Identification with Things"No ego can last for long without the need for more. Therefore, wanting keeps the ego alive much more than having. The ego wants to want more than it wants to have. And so the shallow satisfaction of having is always replaced by more wanting."
"The ego identifies with having, but its satisfaction in having is a relatively shallow and short-lived one. Concealed within it remains a deep-seated sense of dissatisfaction, of incompleteness, of "not enough." "I don't have enough yet," by which the ego really means, " I am not enough yet."
"No matter what you have or get, you won't be happy. You will always be looking for something else that promises greater fulfillment, that promises to make your incomplete sense of self complete and fill that sense of lack you feel within."

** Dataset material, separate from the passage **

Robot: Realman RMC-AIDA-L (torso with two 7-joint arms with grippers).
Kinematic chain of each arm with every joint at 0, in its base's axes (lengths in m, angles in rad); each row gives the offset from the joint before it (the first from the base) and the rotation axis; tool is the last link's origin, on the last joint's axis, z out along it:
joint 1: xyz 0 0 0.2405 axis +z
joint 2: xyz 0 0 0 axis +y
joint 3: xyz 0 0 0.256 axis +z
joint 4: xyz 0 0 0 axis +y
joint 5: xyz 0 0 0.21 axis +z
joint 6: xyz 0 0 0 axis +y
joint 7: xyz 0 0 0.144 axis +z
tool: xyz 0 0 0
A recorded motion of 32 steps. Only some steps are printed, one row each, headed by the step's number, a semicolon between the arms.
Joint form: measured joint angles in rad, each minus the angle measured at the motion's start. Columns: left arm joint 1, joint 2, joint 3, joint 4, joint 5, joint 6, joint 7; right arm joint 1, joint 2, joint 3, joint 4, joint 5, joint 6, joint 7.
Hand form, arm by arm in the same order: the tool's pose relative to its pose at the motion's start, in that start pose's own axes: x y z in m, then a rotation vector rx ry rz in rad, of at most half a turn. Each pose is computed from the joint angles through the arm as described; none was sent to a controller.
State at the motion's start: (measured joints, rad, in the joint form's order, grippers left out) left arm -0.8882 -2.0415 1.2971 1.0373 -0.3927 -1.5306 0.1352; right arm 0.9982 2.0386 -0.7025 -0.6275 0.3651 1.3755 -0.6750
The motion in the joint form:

Do You Want Peace or Drama
"Nonreaction to the ego in others is one of the most effective ways not only of going beyond ego in yourself but also of dissolving the collective human ego. But you can only be in a state of nonreaction if you can recognize someone's behavior as coming from the ego, as being an expression of the collective human dysfunction. When you realize it's not personal, there is no longer a compulsion to react as if it were. Nonreaction is not a weakness but a strength."
The Ego's Need to Feel Superior"Complaining is one of the ego's favorite strategies for strengthing itself. Every complaint is a little story the mind makes up that you completely believe in. When you are in the grip of such and ego, complaining, especially about other people, is habitual and, of course, uncounscious, which means you don't know what you are doing. Applying negative mental labels to people, either to their face or more commonly when you speak about them to others or even just think about them, is often part of this pattern."
"The ego also loves to complain and feel resentful not only about other people but also about situations. What you can do to a person, you can do to a situation: make it into an enemy. Resentment is the emotion the goes with complaining and the mental labeling of people and adds even more energy to the ego. Complaining as well as fault finding and reactivity strengthen the ego's sense of boundary and separateness on which it's survival depends. But they also strenghthen the ego in another way by giving it a feeling of superiority on which it thrives. Facts undoubtedly exist. There is no ego in telling the waiter that your soup is cold and needs to be heated up - if you stick to the facts, which are always neutral. "How dare you serve me cold soup..." That's complaining. There's a "me" here that loves to feel personally offended by the cold soup and is going to make the most it. The complaining we are talking about is in the service of ego, not of change. Sometimes it becomes obvious that the ego doesn't really want change so that it can go on complaining."
"Every ego confuses opinions and viewpoints with facts. Furthermore, it cannot tell the difference between an event and its reaction to that event. Every ego is a master of selective perception and distorted interpretation. Only through awareness - not through thinking - can you differentiate between fact and opinion."
Beyond Ego: Your True Identity
"Unconscious people – and many remain unconscious, trapped in their egos throughout their lives – will quickly tell you who they are: their name, their occupation, their personal history, the shape or state of their body, and whatever else they identify with. Others may appear to be more evolved because they think of themselves as an immortal soul or living spirit. But do they really know themselves, or have they just added some spiritual sounding concepts to the content of their mind? Knowing yourself goes far deeper than the adoption of a set of ideas or beliefs. Spiritual ideas and beliefs may at best be helpful pointers, but in themselves they rarely have the power to dislodge the more firmly established core concepts of who you think you are, which are part of the conditioning of the human mind. Knowing yourself deeply has nothing to do with whatever ideas are floating around in your mind. Knowing yourself is to be rooted in Being, instead of lost in your mind."